## YOUR ASSIGNMENT
The following data needs to be repeated exactly, with all images excluded.
Start of Block
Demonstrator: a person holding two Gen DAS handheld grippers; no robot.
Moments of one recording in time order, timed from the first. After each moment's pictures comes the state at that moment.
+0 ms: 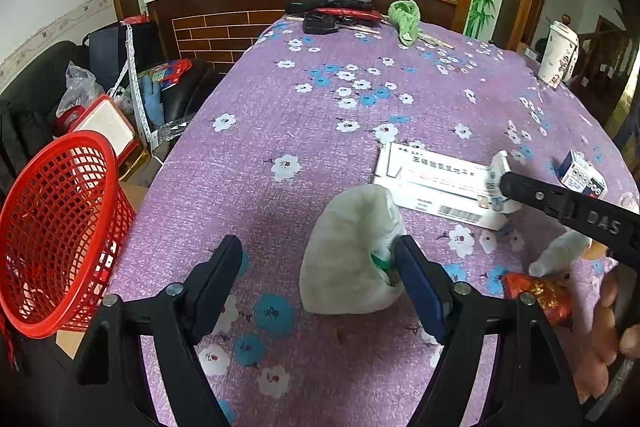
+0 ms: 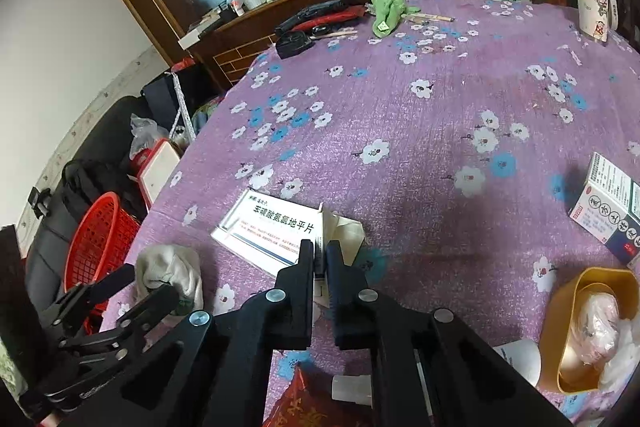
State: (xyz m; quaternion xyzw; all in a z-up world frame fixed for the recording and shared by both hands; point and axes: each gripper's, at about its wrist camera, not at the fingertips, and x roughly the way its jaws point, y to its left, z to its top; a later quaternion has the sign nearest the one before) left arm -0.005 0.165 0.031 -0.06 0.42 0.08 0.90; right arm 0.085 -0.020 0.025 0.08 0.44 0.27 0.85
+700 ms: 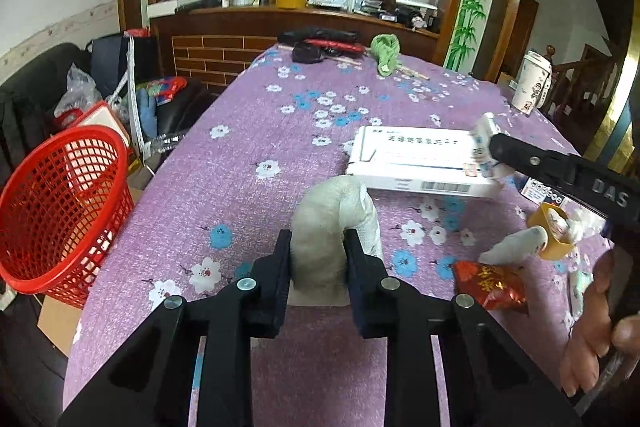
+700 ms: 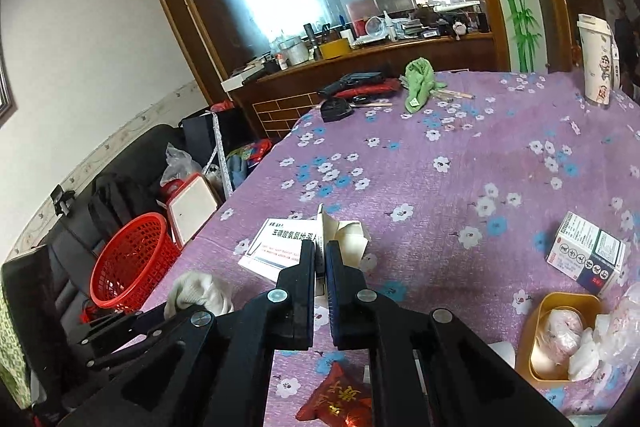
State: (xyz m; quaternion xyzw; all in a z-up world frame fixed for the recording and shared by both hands) left arm -0.053 0.145 0.051 -0.08 0.36 0.07 0.93; right arm 0.041 -0.028 0.072 0.08 0.33 0.32 0.89
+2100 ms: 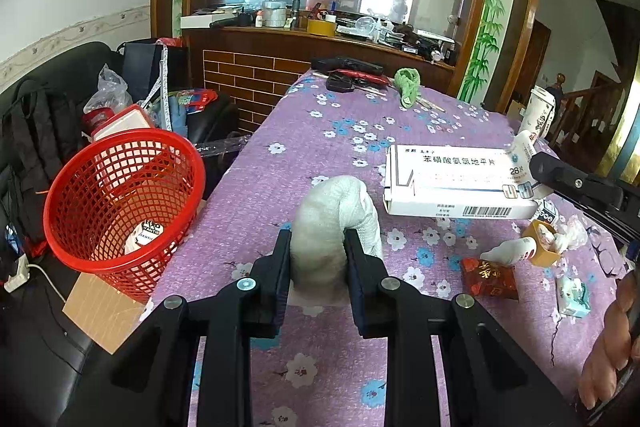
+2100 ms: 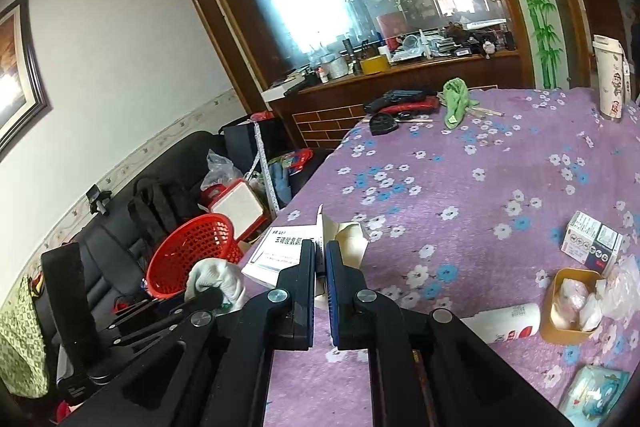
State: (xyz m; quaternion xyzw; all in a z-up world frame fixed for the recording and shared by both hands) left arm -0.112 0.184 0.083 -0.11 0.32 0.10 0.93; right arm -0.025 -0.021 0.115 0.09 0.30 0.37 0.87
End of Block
## RESPONSE FOR THIS EXERCISE
Demonstrator: a person holding two Gen DAS handheld grippers; no robot.
Moments of one recording in time order, timed from the first. After each moment's pictures comes the state at that moment.
+0 ms: 
+0 ms: 
State: (xyz m; quaternion xyzw; all in a z-up world frame fixed for the recording and shared by both hands; point and axes: each gripper's, at about its wrist camera, not at the fingertips, and x roughly the way its jaws point, y to its left, z to its top; a later quaternion has the sign nearest the one before) left arm -0.005 0.165 0.031 -0.06 0.42 0.08 0.90; right arm 0.085 -0.020 0.025 0.08 0.44 0.27 0.85
+700 ms: 
+700 ms: 
State: (xyz m; quaternion xyzw; all in a z-up world frame fixed for the recording and shared by both hands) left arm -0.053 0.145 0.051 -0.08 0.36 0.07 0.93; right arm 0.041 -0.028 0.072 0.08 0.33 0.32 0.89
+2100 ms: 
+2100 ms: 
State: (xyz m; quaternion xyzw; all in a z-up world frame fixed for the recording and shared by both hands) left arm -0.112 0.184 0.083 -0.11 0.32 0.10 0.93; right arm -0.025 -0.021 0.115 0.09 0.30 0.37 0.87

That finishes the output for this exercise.